March 30th, 2015

Selections from Richard Lehman’s Literature Review: March 30th

CardioExchange is pleased to reprint this selection from Dr. Richard Lehman’s weekly journal review blog at BMJ.com. Selected summaries are relevant to our audience, but we encourage members to engage with the entire blog.

NEJM 26 Mar 2015 Vol 372

Trial of Everolimus-Eluting Stents or Bypass Surgery for Coronary Disease (pg. 1204): Cabbage comes in and out of favour. I personally prefer the old fashioned kinds, such as Savoy or Sweetheart, cut in strips and stir-fried in nut oil with a few chopped walnuts, perhaps some shallot and bacon. Sprinkle with balsamic vinegar. I can’t get on with Cavolo Nero which has the texture and taste of a plastic bag, however you cook it. CABG started falling out of favour with the arrival of bare metal stents and even more with the allegedly superior drug-eluting stents. Here’s the first of the two trials in this issue. It was publicly funded in Korea and is open access. Recruitment was slow and the trial was terminated at two years. At that point, the composite end-point (grr) of death, myocardial infarction, or target-vessel revascularization had occurred in 11.0% of the patients in the PCI group and in 7.9% of those in the CABG group (absolute risk difference, 3.1 percentage points; 95% confidence interval [CI], −0.8 to 6.9; P=0.32 for noninferiority): not significant. Two years on, and the difference in favour of CABG had become just significant (CI 1.01 to 2.13; P=0.04).

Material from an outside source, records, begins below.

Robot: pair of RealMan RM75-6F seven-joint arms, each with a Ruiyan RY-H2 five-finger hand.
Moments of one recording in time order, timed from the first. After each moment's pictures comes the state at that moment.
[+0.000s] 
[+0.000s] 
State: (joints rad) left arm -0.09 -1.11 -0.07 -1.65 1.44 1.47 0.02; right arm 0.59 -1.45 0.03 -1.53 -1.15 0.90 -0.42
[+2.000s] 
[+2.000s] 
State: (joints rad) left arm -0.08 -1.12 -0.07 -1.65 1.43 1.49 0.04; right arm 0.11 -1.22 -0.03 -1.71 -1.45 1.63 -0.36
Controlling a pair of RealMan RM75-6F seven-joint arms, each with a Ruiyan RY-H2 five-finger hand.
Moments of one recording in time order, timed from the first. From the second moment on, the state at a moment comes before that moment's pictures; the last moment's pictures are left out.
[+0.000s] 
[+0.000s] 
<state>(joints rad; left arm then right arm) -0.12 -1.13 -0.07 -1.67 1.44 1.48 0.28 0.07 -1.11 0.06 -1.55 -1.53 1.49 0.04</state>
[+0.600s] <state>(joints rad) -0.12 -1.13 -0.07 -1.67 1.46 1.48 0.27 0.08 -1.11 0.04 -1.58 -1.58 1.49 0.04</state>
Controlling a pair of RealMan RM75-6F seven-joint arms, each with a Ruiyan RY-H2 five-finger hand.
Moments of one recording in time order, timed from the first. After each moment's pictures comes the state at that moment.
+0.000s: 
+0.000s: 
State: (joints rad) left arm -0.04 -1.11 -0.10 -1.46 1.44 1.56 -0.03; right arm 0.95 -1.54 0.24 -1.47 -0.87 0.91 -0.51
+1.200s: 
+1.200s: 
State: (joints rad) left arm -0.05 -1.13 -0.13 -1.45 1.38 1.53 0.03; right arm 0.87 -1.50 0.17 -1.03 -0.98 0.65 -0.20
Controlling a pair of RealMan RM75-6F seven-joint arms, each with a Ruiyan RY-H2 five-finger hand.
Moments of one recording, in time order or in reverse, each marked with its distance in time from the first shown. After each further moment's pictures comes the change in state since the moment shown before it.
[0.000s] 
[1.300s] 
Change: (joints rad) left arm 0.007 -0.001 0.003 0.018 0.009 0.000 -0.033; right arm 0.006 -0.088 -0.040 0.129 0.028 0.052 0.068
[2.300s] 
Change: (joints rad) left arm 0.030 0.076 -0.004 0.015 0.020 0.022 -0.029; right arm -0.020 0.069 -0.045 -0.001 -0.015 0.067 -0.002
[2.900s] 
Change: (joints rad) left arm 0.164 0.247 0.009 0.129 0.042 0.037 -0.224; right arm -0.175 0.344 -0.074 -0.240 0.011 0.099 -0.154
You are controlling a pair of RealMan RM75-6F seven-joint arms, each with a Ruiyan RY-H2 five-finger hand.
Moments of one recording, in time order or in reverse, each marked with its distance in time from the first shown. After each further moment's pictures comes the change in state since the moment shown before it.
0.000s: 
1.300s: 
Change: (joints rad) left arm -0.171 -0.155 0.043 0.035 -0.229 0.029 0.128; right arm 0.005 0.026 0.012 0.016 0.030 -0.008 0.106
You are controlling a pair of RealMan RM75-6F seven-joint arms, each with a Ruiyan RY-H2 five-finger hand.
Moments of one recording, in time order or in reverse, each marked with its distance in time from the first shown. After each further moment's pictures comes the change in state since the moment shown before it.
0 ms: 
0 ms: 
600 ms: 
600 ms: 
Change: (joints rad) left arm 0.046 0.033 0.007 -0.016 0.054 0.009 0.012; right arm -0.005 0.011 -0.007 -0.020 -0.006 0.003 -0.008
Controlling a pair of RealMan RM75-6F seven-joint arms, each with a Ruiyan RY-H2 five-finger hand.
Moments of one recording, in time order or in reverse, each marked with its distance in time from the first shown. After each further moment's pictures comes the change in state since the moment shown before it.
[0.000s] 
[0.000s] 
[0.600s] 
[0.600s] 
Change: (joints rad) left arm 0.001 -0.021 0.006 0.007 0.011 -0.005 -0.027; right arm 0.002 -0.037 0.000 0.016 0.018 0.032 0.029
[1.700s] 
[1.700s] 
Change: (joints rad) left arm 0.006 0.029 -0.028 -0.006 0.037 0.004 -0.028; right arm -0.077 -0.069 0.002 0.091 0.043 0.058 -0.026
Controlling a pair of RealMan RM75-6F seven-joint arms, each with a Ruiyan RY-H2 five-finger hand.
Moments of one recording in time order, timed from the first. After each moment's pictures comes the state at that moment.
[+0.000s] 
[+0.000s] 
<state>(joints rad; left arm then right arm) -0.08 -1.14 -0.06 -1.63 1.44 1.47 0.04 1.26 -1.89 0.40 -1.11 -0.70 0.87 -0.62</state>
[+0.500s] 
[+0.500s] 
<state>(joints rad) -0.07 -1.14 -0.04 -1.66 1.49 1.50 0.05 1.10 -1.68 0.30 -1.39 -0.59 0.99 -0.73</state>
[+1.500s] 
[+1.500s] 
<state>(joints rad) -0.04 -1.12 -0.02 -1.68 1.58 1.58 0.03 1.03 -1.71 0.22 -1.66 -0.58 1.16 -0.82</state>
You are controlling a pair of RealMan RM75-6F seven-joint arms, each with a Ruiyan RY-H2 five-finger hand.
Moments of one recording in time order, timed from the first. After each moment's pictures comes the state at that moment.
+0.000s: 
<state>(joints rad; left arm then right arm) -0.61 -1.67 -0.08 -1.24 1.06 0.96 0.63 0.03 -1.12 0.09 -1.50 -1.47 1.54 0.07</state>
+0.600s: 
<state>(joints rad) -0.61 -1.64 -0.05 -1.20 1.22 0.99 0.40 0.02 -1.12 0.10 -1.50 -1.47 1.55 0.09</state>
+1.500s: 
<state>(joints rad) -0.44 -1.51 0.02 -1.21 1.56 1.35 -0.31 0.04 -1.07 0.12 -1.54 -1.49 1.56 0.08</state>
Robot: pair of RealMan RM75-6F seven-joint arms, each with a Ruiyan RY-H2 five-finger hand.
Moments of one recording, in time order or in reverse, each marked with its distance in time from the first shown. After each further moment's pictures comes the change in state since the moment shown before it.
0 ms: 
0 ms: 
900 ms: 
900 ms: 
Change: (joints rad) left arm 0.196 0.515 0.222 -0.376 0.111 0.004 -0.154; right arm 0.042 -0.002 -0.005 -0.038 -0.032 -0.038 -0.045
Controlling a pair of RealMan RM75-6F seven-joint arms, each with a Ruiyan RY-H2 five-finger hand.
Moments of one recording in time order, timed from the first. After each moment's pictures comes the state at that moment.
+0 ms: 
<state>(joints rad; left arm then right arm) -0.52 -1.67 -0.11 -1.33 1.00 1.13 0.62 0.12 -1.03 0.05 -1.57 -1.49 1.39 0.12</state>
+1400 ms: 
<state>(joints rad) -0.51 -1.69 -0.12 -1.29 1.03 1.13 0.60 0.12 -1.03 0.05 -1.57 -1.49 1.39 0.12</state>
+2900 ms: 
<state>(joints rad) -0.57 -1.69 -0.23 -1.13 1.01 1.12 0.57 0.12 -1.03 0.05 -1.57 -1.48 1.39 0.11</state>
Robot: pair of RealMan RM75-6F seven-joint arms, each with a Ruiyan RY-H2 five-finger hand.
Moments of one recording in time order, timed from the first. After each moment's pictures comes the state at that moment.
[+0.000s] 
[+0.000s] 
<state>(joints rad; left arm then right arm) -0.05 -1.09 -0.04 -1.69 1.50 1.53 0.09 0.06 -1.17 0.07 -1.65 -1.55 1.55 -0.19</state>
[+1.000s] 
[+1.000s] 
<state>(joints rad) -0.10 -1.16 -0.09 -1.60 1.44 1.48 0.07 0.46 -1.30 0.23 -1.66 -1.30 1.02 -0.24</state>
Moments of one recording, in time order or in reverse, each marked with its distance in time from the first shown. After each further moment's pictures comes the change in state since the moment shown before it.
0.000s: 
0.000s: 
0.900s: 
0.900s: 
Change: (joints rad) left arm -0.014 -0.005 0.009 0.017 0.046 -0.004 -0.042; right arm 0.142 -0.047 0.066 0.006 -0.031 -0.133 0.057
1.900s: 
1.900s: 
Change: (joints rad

Everolimus-Eluting Stents or Bypass Surgery for Multivessel Coronary Disease (pg. 1213): On to the next study, this time run by a stent manufacturer (Abbott Vascular) and behind a paywall. It’s a clinical registry study of 9223 patients with similar propensity scores who underwent PCI with everolimus-eluting stents and 9223 who underwent CABG. At nearly three years on average, the risk of death was the same. The risk of stroke was higher in the CABG group, while the risk of myocardial infarction or repeat revascularization was a bit higher in the stent group. This is the kind of study which cries out for replication by reanalysing the same individual patient dataset. Even then, propensity scoring is no substitute for true randomization. As the editorial says, these two studies take us no further forward in being able to put informed choices before patients.

BMJ 28 Mar 2015 Vol 350

Short term exposure to air pollution and stroke: Somewhat better evidence links short term exposure to air pollution with acute stroke. There is a massive literature: out of 2748 articles, 103 satisfied the inclusion criteria for this meta-analysis, and its conclusions are based on a total of 6.2 million events across 28 countries. The bad gases are carbon monoxide, sulfur dioxide, and nitrogen dioxide, and particulate matter also looks like a culprit for bringing on stroke, both at <2.5 µm or <10 µm diameter. My lord, should you wish to be spared a stroke, you must avoid port wine, eat vegetables, and take exercise henceforth in your country estates. My fee will be 100 guineas.

 

One Response to “Selections from Richard Lehman’s Literature Review: March 30th”

  1. Jean-Pierre Usdin, MD says:

    And If you want to be spared from CAD choose well your parents: Tall and Preferably With Long Telomeres.

    See Infra in the next week CardioExchange…
    Dr Lehman, Thank you for your receipes always useful.